Argent récolté : en cours… 3000€ demandés. 
Pour quoi ? : Soins médicaux, déplacements, infrastructure d’entraînement, matériels d’accompagnement.
Contreparties proposées : Session Skype, dossard dédicacé, souvenir de Rio, équipement de l’équipe de France, séance d’entraînement.

Alexandra Jupiter : beach-volley, 26 ans, d’origine martiniquaise, 1ère participation aux JO

Laura Longuet et la Martiniquais Alexandra Jupiter (à droite)
Revenue du volley pour ses premières amours, le beach, Alexandra Jupiter fait équipe avec Laura Longuet depuis septembre 2015. Elles participent à un maximum de tournois pour préparer la qualification olympique, qui se jouera lors de la Continental cup fin juin en Norvège.
Argent récolté : 3462 sur les 3000€ demandés.
Pour quoi ? : Déplacements, accompagnement d’un kiné.
Contreparties proposées : Envoi des brassières des tournois internationaux, tee-shirt France beach-volley, séance d’entraînement.

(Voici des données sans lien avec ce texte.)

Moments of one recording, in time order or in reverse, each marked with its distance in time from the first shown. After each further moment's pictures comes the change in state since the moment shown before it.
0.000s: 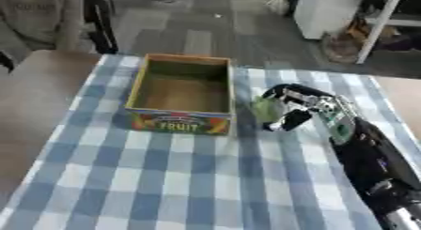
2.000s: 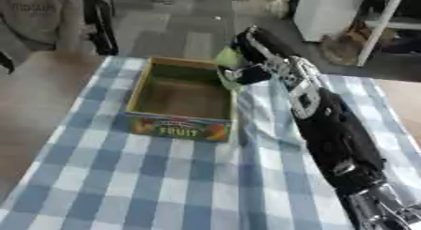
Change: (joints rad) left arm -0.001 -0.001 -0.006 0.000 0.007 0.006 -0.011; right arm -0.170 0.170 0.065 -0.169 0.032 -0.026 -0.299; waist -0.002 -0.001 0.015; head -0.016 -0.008
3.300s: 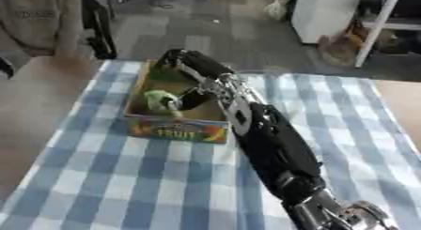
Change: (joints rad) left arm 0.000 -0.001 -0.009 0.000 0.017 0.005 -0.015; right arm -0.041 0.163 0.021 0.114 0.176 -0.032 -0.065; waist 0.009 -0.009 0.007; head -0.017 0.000
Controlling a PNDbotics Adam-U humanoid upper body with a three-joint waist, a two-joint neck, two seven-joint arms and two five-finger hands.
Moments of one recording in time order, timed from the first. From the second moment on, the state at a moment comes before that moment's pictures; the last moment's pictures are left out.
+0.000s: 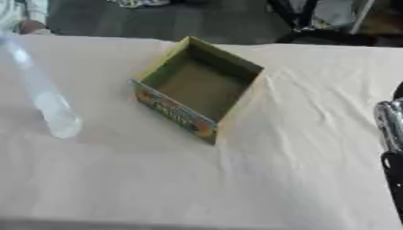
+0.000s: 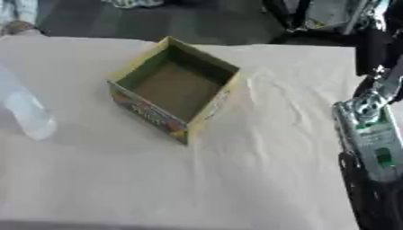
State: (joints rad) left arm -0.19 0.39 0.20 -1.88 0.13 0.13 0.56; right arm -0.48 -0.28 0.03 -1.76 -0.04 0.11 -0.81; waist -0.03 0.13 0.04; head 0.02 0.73
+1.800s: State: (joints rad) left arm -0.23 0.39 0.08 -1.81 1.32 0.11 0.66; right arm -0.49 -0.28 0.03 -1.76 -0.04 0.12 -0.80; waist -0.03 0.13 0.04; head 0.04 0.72
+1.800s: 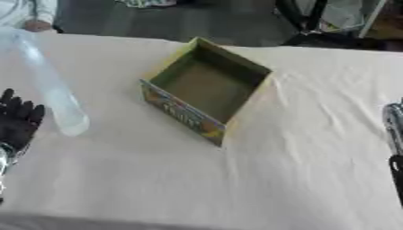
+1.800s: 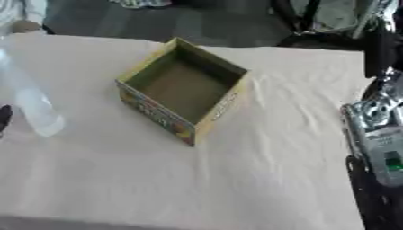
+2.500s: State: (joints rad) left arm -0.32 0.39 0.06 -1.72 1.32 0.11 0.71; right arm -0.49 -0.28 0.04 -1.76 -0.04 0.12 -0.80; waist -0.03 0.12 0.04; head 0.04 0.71
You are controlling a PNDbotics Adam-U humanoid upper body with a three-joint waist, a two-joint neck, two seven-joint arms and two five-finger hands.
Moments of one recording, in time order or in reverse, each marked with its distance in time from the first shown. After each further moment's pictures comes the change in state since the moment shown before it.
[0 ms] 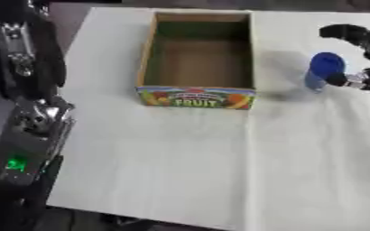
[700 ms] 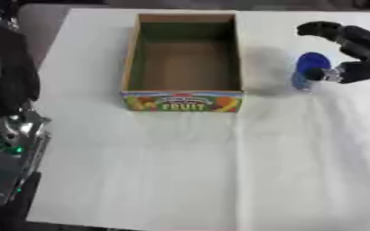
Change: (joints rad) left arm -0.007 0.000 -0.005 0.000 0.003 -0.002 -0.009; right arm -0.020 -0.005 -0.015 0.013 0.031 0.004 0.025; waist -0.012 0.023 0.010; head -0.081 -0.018
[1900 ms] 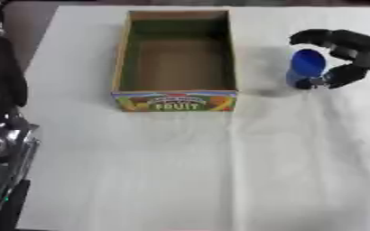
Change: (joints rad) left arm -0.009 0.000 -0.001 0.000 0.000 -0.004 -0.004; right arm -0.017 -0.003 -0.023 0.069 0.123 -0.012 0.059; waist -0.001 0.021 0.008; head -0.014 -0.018
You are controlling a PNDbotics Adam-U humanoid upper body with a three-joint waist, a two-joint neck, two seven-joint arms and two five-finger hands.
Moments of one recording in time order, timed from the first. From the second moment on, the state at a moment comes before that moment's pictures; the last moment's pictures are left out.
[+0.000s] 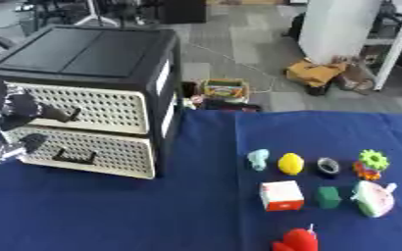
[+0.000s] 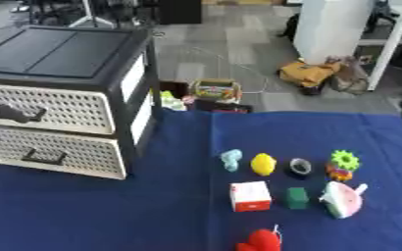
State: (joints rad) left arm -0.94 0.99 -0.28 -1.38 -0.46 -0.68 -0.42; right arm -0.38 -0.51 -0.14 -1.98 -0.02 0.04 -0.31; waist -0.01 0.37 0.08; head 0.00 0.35
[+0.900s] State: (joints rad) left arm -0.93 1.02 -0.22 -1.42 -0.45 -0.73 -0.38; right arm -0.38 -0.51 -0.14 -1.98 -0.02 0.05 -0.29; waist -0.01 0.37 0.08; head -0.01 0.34
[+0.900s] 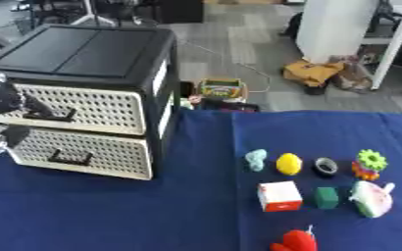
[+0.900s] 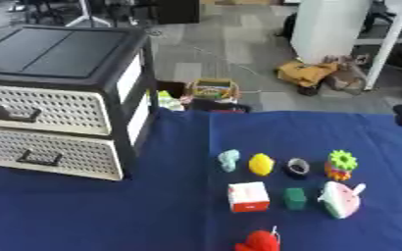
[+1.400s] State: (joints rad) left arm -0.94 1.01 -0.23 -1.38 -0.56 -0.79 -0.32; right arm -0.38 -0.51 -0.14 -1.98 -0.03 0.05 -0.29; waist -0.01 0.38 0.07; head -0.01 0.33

Kevin Antoniotti : gymnastique, 27 ans, d'origine réunionnaise, 1ère participation aux JO

Le Réunionnais Kevin Antoniotti
Le Saint-Louisien vient de participer à une compétition internationale en Suisse et se prépare pour les championnats de France qui se tiendront à Mulhouse les 18 et 19 mai. En première année d'école de kinésithérapie en région parisienne, Kevin Antoniotti a hâte de connaître la décision de la commission de sélection. Ses critères : "faire 88 points au général (sur les six agrès), ou faire entrer ses notes sur les critères aux barres parallèles et à la barre fixe (en tant que spécialiste)". Pour cela il teste de nouveaux mouvements en compétition.
Argent récolté : en cours... 3000€ demandés.

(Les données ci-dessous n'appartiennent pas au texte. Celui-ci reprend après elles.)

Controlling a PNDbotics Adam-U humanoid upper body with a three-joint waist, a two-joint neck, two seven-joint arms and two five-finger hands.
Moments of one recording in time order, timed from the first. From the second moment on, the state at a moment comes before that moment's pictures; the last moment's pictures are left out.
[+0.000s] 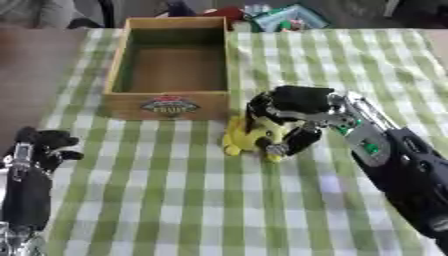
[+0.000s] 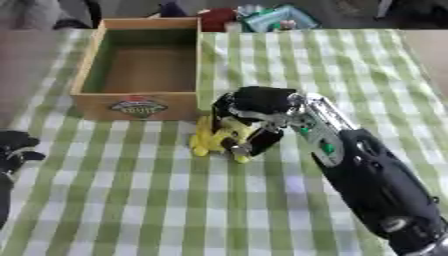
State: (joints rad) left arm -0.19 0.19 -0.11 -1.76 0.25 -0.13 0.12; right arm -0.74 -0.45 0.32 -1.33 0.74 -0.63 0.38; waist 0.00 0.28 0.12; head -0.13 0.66
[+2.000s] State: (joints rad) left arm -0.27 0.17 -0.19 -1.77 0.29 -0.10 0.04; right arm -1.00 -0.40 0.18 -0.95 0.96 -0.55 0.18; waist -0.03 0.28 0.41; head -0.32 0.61
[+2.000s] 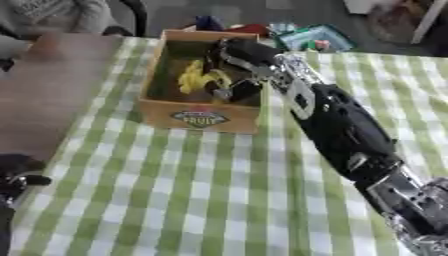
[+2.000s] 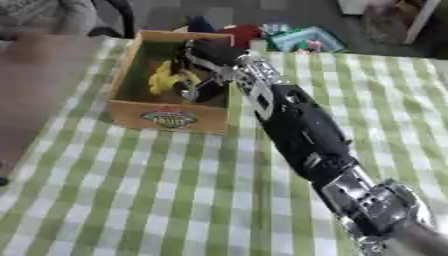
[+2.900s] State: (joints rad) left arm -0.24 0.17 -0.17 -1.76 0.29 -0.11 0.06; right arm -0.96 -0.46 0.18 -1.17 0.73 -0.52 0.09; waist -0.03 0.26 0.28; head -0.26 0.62
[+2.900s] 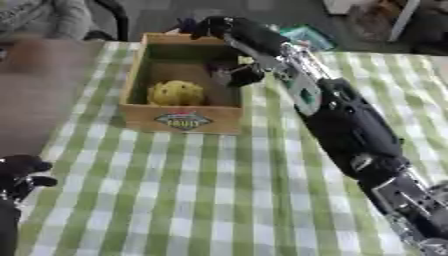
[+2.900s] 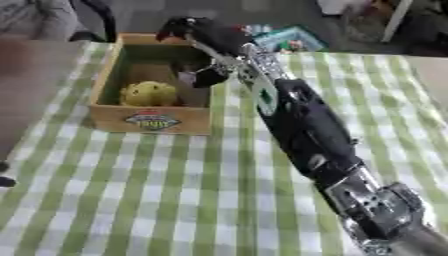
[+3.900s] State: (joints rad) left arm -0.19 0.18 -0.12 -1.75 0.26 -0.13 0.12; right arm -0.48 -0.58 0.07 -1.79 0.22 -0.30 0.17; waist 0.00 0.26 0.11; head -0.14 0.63
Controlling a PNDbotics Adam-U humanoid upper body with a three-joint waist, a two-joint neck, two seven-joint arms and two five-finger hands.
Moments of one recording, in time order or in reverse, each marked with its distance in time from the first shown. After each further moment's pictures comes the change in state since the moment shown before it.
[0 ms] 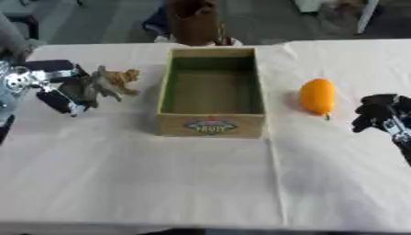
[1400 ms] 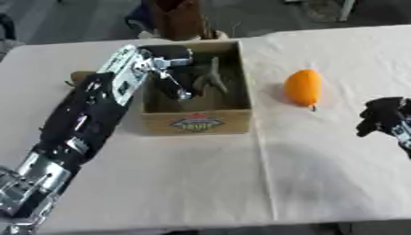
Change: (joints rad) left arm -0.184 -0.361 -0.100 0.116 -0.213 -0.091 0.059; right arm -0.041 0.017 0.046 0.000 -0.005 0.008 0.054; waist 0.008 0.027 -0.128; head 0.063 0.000
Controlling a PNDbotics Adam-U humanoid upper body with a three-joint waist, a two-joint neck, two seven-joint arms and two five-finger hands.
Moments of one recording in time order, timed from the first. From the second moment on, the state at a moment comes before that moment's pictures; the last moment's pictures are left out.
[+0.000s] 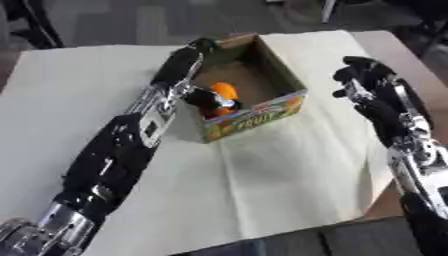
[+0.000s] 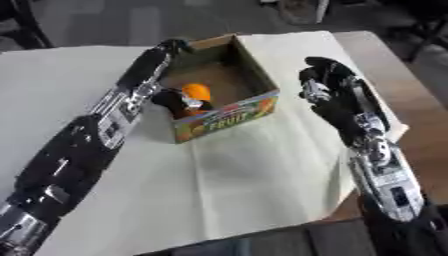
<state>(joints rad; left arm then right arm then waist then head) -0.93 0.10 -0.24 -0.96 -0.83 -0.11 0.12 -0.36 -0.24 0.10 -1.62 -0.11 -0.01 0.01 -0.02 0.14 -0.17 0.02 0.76</state>
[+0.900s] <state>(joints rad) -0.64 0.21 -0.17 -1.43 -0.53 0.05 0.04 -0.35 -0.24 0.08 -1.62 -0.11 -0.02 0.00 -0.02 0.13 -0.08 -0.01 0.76</state>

Pour quoi ? : Déplacements, matériel, soins médicaux.
Contreparties proposées : Tee-shirt dédicacé, maniques, tenue, séance d'entraînement, démonstration dans votre club.

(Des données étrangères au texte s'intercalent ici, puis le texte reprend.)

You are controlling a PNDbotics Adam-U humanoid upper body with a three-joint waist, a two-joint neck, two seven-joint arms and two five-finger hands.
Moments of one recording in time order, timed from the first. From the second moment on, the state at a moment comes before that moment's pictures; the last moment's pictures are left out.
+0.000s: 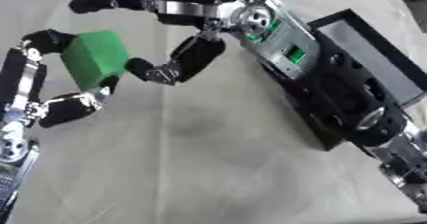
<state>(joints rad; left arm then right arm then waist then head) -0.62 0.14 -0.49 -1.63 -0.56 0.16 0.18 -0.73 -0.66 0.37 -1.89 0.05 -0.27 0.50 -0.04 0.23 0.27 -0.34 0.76</state>
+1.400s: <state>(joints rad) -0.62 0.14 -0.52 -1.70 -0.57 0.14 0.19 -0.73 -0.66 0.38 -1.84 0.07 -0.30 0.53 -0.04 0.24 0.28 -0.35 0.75</state>
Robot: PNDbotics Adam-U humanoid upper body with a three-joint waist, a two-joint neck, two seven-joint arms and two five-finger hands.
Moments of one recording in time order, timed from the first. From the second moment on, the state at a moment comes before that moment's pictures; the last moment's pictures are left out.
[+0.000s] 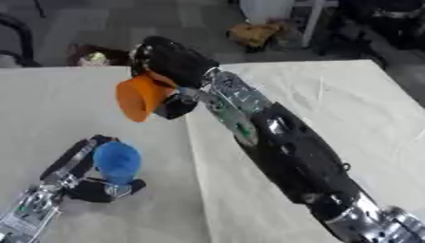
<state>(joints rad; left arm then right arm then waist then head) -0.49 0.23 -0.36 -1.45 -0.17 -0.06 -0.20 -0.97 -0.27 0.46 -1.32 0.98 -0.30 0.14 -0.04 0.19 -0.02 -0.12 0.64</state>
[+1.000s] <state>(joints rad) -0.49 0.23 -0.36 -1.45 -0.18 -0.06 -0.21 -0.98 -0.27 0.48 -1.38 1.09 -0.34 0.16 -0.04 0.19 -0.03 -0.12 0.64</state>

Ils dévoilent les coulisses de leur préparation
Entraînements, musculation, séance chez le kiné, rendez-vous avec les sponsors… Depuis plusieurs mois, l’entraîneur de deux athlètes les suit pas à pas dans leur préparation pour Rio. Yoann Rapinier, champion de France et finaliste mondial au Triple saut, et le Guadeloupéen Mickaël Hanany, recordman de France de saut en hauteur montrent sans pudeur le quotidien de sportifs de haut niveau. A respectivement 32 et 26 ans, ils multiplient les compétitions internationales mais ne roulent pas sur l’or. Après avoir attendu des aides, ils ont décidé de se prendre en charge, et de communiquer pour trouver des sponsors. Des entreprises se sont prises au jeu et ont donné. Les quatre premiers épisodes de leur périple, filmés par leur coach Antony Yaïch, sont à retrouver sur YouTube.